Dynamical systems proof that $ f(t)$ is less than or equal to $g(t)$

Suppose that $f'(t) \le F(f(t),t)$ where $F$ is continuously differentiable. If $g(t)$ is a solution to the equation $g'(t) = F(g(t),t)$ and $g(a) = f(a)$, then prove that $f(t) \le g(t)$ for all $t \ge a$

Solution 1:

The ODE $y'(t)=F(y(t),t)$ has a parametrized general solution or flow $\phi(t;t_0,x_0)$. The exact solution of the claim is thus obtained as $g(t)=\phi(t;a,f(a))$. Further properties of the flow are \begin{align} \text{ODE: } && \partial_1\phi(t;t_0,x_0)&=F(\phi(t;t_0,x_0),t),\\ \text{composition: } && \phi(t;t_0,x_0)&=\phi(t;s,\phi(s;t_0,x_0)),\\ \text{$s$-derivative: } && 0&=\partial_2\phi(t;s,\phi(s;t_0,x_0))+\partial_3\phi(t;s,\phi(s;t_0,x_0))F(\phi(s;t_0,x_0),s),\\ \text{set $s=t_0$: } && \partial_2\phi(t;t_0,x_0)&=-\partial_3\phi(t;t_0,x_0)F(x_0,t_0). \end{align} where $\partial_k\phi$ is the partial derivative for the $k$th argument.
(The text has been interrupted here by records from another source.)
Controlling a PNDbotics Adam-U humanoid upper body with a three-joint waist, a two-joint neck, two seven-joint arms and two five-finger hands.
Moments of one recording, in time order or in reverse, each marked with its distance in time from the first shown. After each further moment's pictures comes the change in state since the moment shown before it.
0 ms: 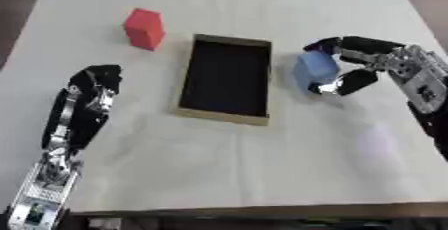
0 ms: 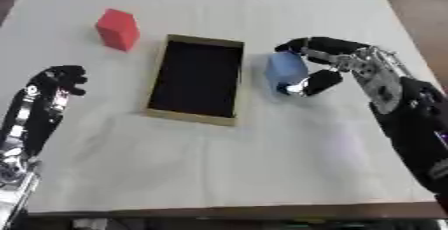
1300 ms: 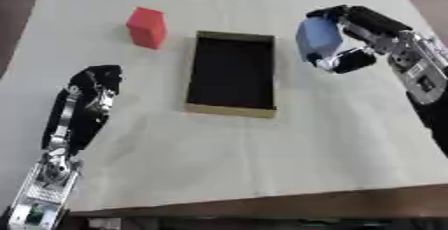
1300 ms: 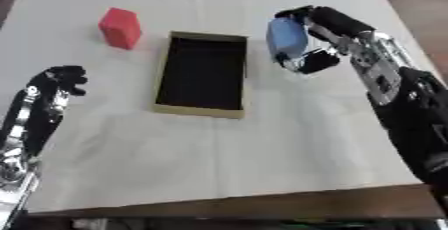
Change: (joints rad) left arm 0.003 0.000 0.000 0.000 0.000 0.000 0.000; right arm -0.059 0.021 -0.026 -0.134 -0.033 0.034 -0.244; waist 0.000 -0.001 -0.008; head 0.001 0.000
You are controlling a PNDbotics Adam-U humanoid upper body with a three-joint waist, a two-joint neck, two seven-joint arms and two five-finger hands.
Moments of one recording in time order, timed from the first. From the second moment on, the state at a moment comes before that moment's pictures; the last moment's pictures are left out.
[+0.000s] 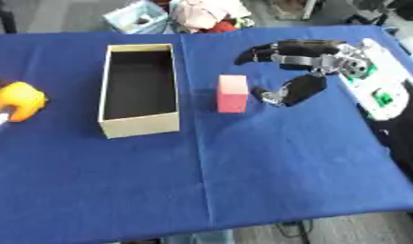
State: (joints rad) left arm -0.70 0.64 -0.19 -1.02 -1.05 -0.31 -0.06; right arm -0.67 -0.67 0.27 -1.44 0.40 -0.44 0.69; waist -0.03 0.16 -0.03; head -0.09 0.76
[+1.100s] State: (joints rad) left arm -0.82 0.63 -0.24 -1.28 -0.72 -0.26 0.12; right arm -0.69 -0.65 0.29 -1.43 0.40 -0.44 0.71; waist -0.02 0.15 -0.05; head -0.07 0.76
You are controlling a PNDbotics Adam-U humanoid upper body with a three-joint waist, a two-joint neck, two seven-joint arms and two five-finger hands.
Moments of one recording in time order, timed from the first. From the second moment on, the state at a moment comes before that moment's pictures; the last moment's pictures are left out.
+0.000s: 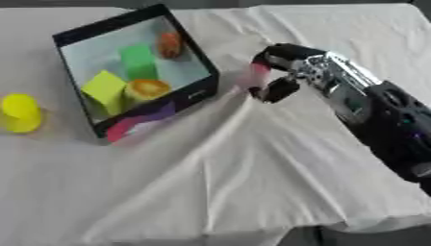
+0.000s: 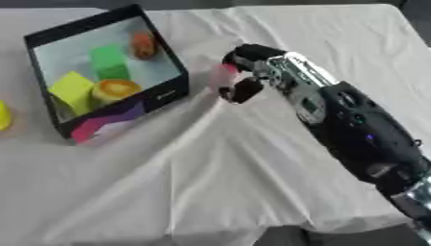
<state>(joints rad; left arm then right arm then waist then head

Lemma: $\phi$ is monotonously increasing in its third argument, if $x_0<y_0$ then $\phi(t;t_0,x_0)<\phi(t;t_0,y_0)$ for all times.
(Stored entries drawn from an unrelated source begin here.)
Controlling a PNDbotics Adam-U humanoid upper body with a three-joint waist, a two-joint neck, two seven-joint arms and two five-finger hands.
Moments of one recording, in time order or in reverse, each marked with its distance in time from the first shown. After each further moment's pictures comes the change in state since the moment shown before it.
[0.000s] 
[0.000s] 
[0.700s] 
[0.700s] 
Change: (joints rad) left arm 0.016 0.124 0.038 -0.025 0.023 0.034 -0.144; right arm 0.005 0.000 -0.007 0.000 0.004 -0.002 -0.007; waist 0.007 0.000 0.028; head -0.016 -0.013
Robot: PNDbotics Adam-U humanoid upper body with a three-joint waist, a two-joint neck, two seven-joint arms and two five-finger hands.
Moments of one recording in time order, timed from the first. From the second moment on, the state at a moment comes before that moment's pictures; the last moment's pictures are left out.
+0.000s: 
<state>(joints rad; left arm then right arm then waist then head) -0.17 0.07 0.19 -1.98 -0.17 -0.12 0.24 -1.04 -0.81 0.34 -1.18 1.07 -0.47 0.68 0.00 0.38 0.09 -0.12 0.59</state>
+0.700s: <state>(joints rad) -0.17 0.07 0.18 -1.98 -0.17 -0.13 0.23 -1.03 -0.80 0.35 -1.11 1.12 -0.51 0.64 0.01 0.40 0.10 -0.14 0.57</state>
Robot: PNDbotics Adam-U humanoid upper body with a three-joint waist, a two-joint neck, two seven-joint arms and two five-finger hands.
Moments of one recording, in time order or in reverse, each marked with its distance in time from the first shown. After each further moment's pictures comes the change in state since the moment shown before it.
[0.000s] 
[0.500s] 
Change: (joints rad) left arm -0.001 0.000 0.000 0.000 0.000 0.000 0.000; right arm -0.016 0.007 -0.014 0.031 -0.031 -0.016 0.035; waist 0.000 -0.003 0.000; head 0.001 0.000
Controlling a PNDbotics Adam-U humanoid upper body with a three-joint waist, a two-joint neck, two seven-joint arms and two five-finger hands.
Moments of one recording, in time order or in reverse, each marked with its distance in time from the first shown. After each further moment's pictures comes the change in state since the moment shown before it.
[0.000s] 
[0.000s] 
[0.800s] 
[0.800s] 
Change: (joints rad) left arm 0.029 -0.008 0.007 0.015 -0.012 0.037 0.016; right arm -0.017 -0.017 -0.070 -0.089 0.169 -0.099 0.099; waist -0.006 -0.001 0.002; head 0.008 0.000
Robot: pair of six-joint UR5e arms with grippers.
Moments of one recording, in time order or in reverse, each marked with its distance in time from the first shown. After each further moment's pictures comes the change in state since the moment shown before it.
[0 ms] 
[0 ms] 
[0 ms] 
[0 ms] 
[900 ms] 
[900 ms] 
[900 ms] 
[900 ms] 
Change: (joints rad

Prf.: If solutions start at different values at the same time, then their curves can not cross, as at the crossing point they would be solutions of the same IVP and thus identical by the uniqueness theorem.

Cor.: Thus $\partial_3\phi(t;t_0,x_0)\ge 0$.

Now consider $$ h(t)=\phi(a;t,f(t)) $$ which projects back the graph of $f$ along the flow trajectories of $F$ to the initial values at $t=a$. Then \begin{align} h'(t)&=\partial_2\phi(a;t,f(t))+\partial_3\phi(a;t,f(t))f'(t) \\ &=\partial_3\phi(a;t,f(t))[-F(f(t),t)+f'(t)] \\ &\le 0 \end{align}

Thus because of $h(a)=f(a)$ we get $h(t)\le h(a)=f(a)$ for $t\ge a$ and in the grand conclusion $$ f(t)=\phi(t;a,h(t))\le \phi(t;a,f(a))=g(t), $$ as was claimed.